Apart from the pictures, the listing is to be returned exactly.

▶ _THE DATA_

^^^^^^^^

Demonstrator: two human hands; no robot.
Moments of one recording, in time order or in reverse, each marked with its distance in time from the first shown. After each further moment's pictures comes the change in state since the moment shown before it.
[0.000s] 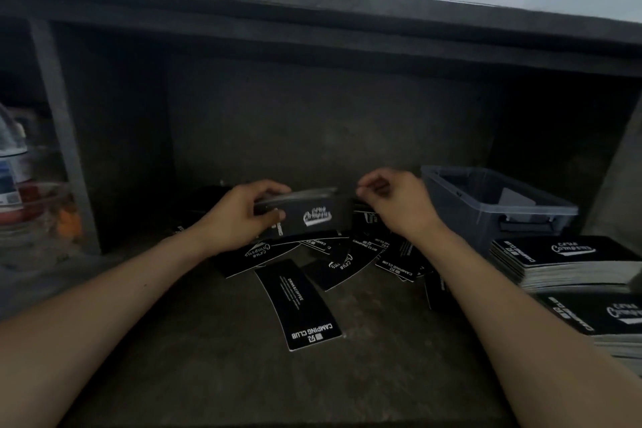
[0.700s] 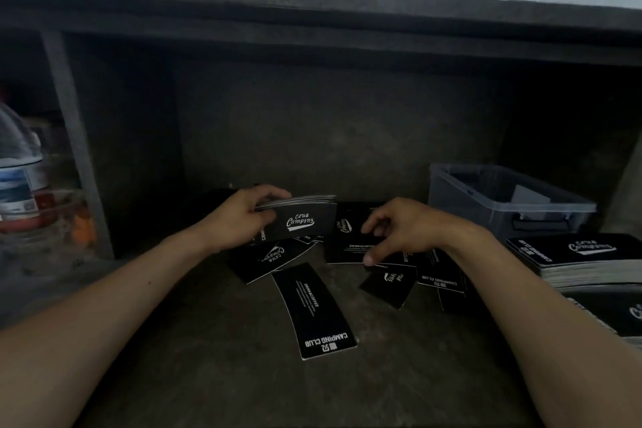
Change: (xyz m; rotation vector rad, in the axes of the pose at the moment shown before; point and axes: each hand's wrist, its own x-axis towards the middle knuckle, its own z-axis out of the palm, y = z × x) left_hand 0.004 -0.009 -0.008 -0.011 -0.065 -0.153; right_hand -0.007 0.004 -0.015 -0.193 -0.680 0.111
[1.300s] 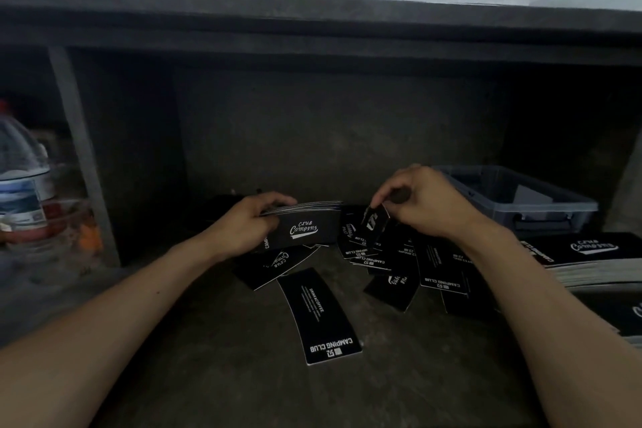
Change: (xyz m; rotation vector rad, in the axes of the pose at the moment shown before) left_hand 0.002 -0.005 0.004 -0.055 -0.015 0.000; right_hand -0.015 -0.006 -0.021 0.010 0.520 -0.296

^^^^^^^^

▶ _RESPONSE FOR THIS EXERCISE_
Demonstrator: two human hands; no robot.
Moments of one recording, in time order or in reverse, each marked with its distance in time from the first shown. After each further moment's pictures comes the change in state since the moment shown before it.
[0.000s] 
[0.700s] 
Change: (xyz m; rotation vector rad, in the axes of the pose at the moment shown before; point and axes: each hand's wrist, its own x-axis towards the middle knuckle, its own z-axis out of the palm, y = z × x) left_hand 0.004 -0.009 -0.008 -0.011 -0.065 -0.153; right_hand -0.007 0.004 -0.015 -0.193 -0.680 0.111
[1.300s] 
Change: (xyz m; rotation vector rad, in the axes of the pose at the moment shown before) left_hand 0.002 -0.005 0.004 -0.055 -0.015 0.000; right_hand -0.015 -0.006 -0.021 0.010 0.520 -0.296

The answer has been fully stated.